Und die Menschen, die nur noch am Computer
sitzen, keinen Kontakt mehr zu anderen haben
und die sogenannte virtuelle Welt für die
Wirklichkeit halten, ist das nicht auch eine Art
Exil, das Exil der großen Illusion?
Ich glaube, ein Exil kann viele Gesichter haben
und es steckt darin doch immer ein und
dasselbe, die Sehnsucht nach oder die Hoffnung
auf wirkliches Leben.
Aber wie ist das denn zu erreichen?
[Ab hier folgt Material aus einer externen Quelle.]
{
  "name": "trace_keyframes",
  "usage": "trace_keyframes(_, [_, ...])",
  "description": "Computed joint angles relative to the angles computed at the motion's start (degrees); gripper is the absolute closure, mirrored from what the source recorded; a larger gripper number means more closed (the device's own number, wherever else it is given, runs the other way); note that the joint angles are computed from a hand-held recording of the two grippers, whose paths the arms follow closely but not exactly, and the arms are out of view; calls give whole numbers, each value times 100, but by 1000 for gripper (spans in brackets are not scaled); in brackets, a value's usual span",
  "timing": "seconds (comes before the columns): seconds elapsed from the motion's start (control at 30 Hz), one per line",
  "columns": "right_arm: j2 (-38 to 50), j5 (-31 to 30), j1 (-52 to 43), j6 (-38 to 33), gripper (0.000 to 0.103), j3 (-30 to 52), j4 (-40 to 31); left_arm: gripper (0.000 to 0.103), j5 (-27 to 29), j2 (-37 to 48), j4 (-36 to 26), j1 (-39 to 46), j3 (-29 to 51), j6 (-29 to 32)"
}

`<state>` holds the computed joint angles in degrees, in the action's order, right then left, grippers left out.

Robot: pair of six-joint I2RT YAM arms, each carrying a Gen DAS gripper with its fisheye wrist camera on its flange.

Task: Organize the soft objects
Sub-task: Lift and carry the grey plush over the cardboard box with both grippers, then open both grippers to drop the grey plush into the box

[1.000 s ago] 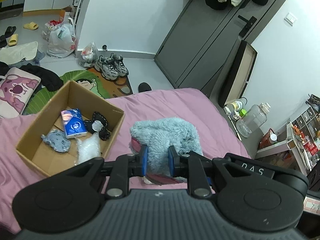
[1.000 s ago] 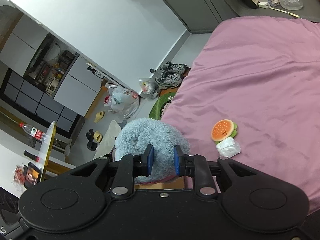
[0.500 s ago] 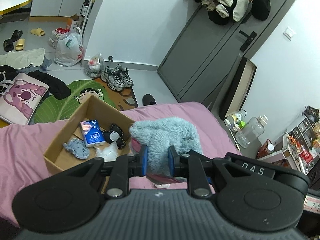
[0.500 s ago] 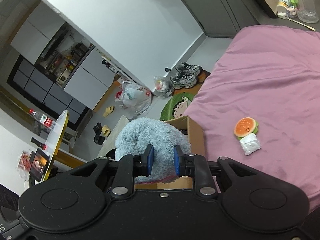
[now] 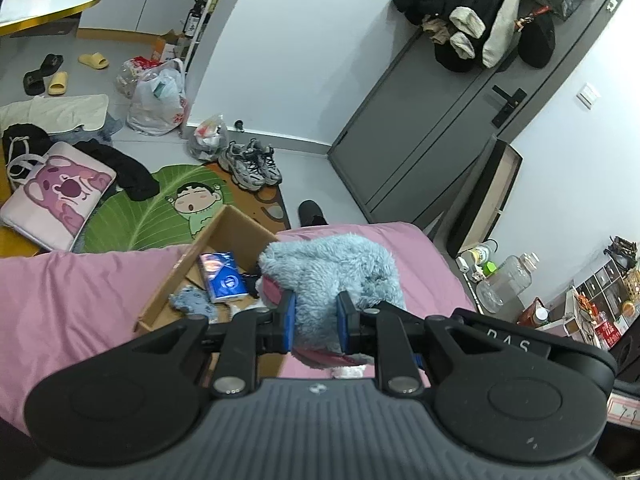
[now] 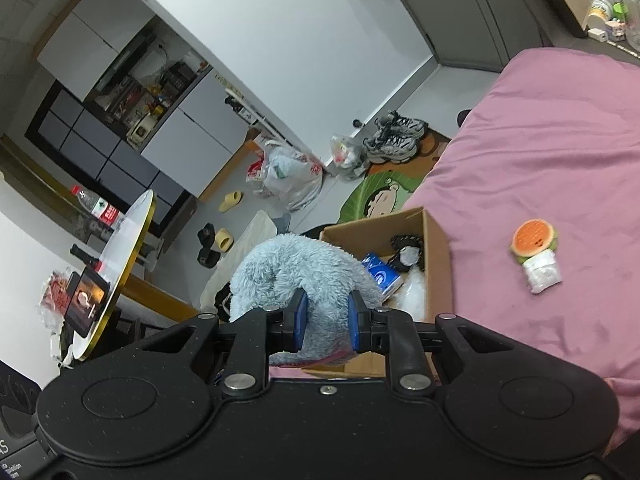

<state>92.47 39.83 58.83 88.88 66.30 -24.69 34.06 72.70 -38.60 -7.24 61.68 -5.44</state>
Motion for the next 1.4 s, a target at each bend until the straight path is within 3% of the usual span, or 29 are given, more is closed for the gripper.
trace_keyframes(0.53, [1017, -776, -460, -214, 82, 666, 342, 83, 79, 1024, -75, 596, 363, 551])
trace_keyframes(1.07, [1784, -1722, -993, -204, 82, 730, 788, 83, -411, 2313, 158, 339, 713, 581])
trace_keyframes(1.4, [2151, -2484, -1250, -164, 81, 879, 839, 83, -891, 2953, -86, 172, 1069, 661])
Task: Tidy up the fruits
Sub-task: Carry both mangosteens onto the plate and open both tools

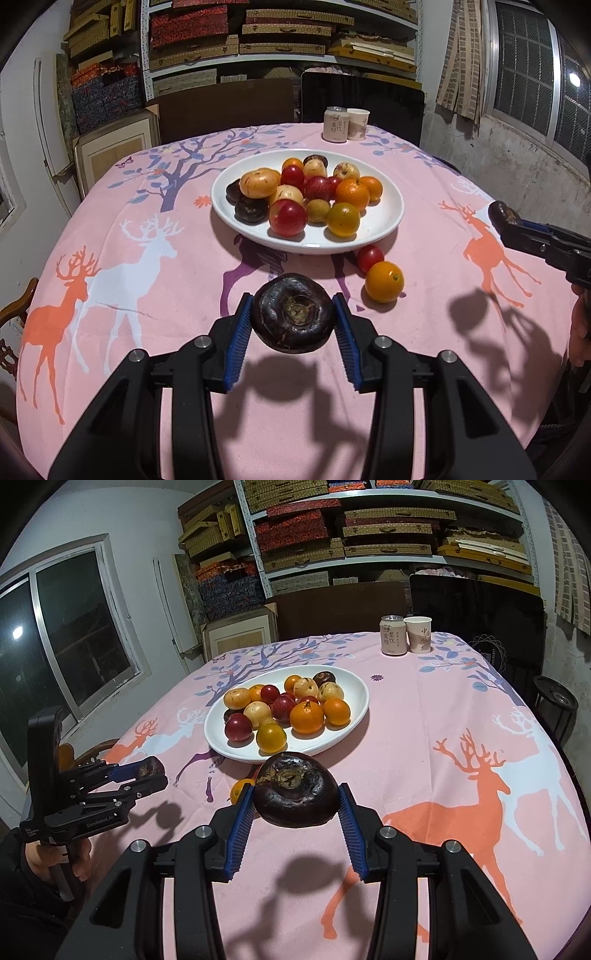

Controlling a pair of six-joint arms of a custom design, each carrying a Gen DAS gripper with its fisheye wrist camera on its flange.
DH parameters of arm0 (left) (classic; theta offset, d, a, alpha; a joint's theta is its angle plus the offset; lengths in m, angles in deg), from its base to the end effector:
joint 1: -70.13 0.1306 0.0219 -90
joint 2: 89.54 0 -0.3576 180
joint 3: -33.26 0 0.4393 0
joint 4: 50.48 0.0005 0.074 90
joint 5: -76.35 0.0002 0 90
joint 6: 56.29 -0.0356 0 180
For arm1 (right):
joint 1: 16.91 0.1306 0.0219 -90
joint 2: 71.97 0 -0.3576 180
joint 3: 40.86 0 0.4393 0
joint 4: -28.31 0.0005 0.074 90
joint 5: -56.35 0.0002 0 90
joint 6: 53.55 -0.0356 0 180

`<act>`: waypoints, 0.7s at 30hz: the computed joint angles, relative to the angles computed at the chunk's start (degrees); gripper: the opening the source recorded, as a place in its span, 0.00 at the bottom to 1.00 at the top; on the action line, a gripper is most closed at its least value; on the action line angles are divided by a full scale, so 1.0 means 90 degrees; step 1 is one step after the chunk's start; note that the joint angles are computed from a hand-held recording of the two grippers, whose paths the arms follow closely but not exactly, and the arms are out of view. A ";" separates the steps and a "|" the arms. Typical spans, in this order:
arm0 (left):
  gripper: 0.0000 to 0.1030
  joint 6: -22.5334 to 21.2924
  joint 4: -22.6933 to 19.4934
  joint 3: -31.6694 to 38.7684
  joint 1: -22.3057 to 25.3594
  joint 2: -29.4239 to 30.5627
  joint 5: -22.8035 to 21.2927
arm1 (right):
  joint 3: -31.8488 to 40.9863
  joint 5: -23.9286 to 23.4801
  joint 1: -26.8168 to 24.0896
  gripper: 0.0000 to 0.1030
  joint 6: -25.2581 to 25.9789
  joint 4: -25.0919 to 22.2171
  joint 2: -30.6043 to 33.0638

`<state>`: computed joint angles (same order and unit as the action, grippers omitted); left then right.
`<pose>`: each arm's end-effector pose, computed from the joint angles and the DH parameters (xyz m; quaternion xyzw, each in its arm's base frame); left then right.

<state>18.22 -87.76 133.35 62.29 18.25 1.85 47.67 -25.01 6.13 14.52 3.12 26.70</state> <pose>0.6356 -0.0976 0.3355 0.2356 0.8860 -0.0990 0.3868 0.5519 0.2284 0.3435 0.0260 0.8861 0.1133 0.4487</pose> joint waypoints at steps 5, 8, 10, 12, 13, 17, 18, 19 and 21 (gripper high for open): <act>0.41 0.0124 -0.0265 0.0783 -0.0062 0.0320 0.0097 | 0.0380 -0.0005 -0.0088 0.44 0.0187 -0.0023 0.0166; 0.41 0.0238 -0.0656 0.1741 -0.0160 0.0891 0.0073 | 0.0915 -0.0098 -0.0218 0.44 0.0290 -0.0084 0.0522; 0.41 0.0309 -0.1039 0.2570 -0.0227 0.1447 0.0026 | 0.1415 -0.0136 -0.0301 0.44 0.0397 -0.0170 0.0911; 0.41 0.0381 -0.1419 0.3426 -0.0290 0.2054 -0.0092 | 0.2032 -0.0180 -0.0375 0.44 0.0514 -0.0388 0.1414; 0.41 0.0425 -0.1637 0.3874 -0.0307 0.2371 -0.0104 | 0.2343 -0.0179 -0.0407 0.44 0.0555 -0.0487 0.1676; 0.41 0.0522 -0.2578 0.5794 -0.0393 0.3704 -0.0208 | 0.3371 -0.0152 -0.0478 0.44 0.0721 -0.0801 0.2542; 0.41 0.0505 -0.2748 0.6156 -0.0416 0.3956 -0.0252 | 0.3560 -0.0159 -0.0488 0.44 0.0705 -0.0853 0.2702; 0.41 0.0485 -0.2856 0.6403 -0.0430 0.4126 -0.0263 | 0.3742 -0.0186 -0.0505 0.44 0.0695 -0.0905 0.2849; 0.41 0.0402 -0.2809 0.6569 -0.0463 0.4262 -0.0241 | 0.4115 -0.0234 -0.0524 0.45 0.0787 -0.1008 0.3138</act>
<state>21.84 -113.04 192.47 58.13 56.61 -0.32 84.70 -27.12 1.41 21.61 -5.96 54.94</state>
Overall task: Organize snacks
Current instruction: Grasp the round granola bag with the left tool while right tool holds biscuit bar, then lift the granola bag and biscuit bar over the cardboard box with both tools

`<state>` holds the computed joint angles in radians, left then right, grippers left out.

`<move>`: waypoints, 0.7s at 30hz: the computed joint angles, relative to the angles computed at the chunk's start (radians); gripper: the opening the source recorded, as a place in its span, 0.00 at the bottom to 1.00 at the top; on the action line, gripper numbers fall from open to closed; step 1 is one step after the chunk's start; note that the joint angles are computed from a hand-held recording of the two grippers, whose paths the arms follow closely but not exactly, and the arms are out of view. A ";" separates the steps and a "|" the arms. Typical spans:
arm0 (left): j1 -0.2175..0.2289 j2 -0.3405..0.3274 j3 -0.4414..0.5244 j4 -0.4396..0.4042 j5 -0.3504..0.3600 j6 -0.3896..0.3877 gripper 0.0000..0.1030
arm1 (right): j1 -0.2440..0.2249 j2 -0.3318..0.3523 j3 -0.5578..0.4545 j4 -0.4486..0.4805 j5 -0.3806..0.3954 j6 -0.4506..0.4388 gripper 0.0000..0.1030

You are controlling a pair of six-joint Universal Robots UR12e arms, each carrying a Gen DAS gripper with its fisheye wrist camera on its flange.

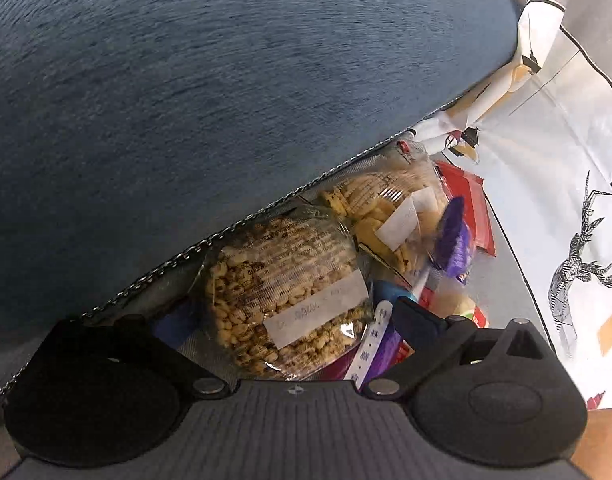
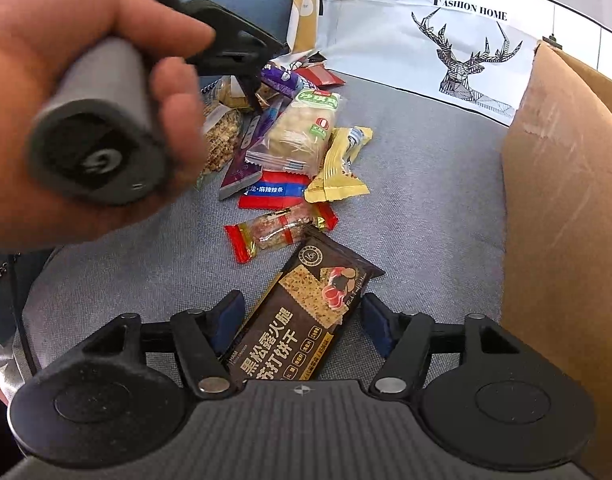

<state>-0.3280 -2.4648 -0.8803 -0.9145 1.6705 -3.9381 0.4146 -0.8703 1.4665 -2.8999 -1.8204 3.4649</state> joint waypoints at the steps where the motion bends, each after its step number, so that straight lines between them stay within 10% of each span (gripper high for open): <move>1: -0.003 -0.002 0.006 -0.008 0.012 0.002 0.94 | 0.000 0.001 -0.001 0.001 0.001 0.000 0.67; 11: 0.014 0.069 -0.100 0.052 -0.050 0.073 0.82 | 0.003 0.001 0.004 -0.016 -0.013 0.004 0.57; 21: 0.029 0.184 -0.262 0.043 -0.251 0.407 0.83 | 0.004 -0.001 0.014 -0.043 -0.025 0.013 0.42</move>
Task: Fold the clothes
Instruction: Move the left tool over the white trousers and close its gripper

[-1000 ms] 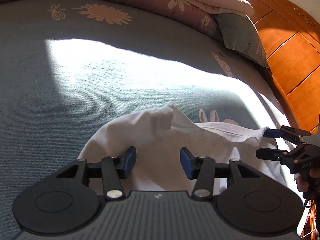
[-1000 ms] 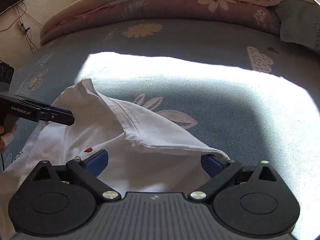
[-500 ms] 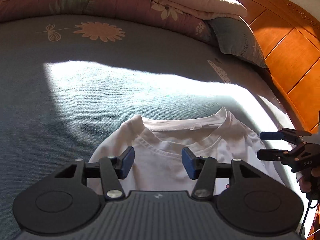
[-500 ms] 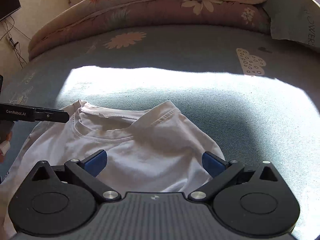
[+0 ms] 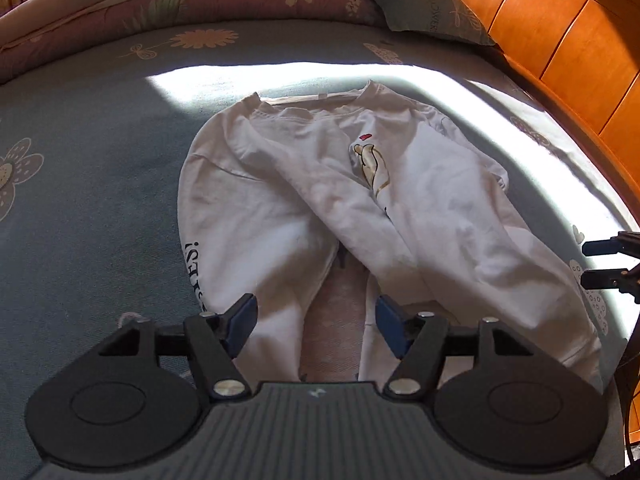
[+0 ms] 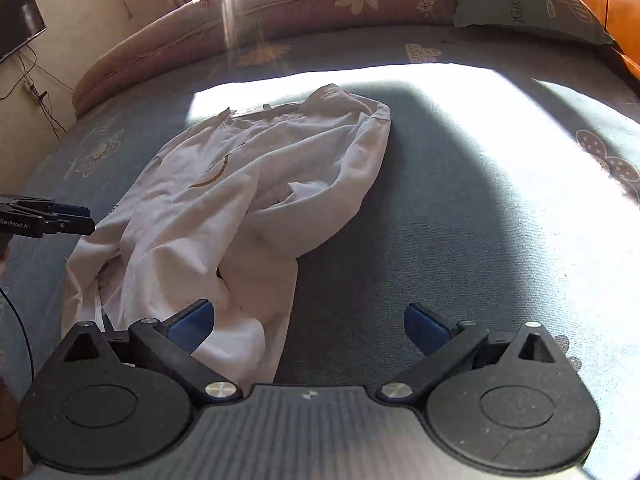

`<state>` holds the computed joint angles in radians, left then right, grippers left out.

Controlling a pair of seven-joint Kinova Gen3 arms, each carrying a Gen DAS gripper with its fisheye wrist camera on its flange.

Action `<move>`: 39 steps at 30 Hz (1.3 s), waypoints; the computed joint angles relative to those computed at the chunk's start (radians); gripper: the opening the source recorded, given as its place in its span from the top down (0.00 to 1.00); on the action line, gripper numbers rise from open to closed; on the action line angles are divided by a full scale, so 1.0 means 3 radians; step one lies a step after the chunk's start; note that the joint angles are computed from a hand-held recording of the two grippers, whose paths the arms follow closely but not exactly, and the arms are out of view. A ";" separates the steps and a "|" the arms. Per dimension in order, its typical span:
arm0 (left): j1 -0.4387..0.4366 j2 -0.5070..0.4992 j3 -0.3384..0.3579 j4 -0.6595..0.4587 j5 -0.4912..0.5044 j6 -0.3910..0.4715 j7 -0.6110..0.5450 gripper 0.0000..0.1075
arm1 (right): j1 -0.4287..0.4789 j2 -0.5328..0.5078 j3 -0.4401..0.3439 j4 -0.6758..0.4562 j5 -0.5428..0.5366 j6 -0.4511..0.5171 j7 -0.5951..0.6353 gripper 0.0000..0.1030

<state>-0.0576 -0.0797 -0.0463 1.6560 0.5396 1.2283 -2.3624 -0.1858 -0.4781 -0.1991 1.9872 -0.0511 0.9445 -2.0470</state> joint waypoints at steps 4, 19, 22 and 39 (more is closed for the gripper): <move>-0.0120 -0.0276 -0.0228 0.0417 0.0194 0.0091 -0.0024 0.38 | 0.0063 -0.0414 -0.0398 0.0289 -0.0118 0.0095 -0.0432 0.00; -0.0512 -0.0444 -0.0840 0.1226 0.0580 0.1004 -0.0212 0.38 | -0.0017 -0.0946 -0.0624 0.0838 -0.0422 -0.0241 -0.0888 0.00; -0.0707 -0.0326 -0.0933 0.1380 0.0696 0.1199 -0.0341 0.37 | -0.0037 -0.1036 -0.0547 0.0920 -0.0482 -0.0328 -0.0884 0.00; -0.1493 0.0118 -0.0703 0.1803 0.1142 0.1549 -0.0697 0.32 | 0.0085 -0.1101 -0.0639 0.0942 -0.0534 -0.0353 -0.0870 0.00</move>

Über
welche Hoffnung ist das zu erreichen?
Was bleibt denn zu hoffen, wenn die Hoffnung
auf Gott in die hinterste Reihe gesetzt oder
gleich ganz des Saales verwiesen wird? Worauf
soll man hoffen? Auf den Lottogewinn oder
darauf, möglichst viel Spaß zu haben im Leben
oder darauf, dass man nie von Neid zerfressen
wird, weil man selber derjenige ist, der immer
das dickere Auto fährt? Was gilt es zu hoffen?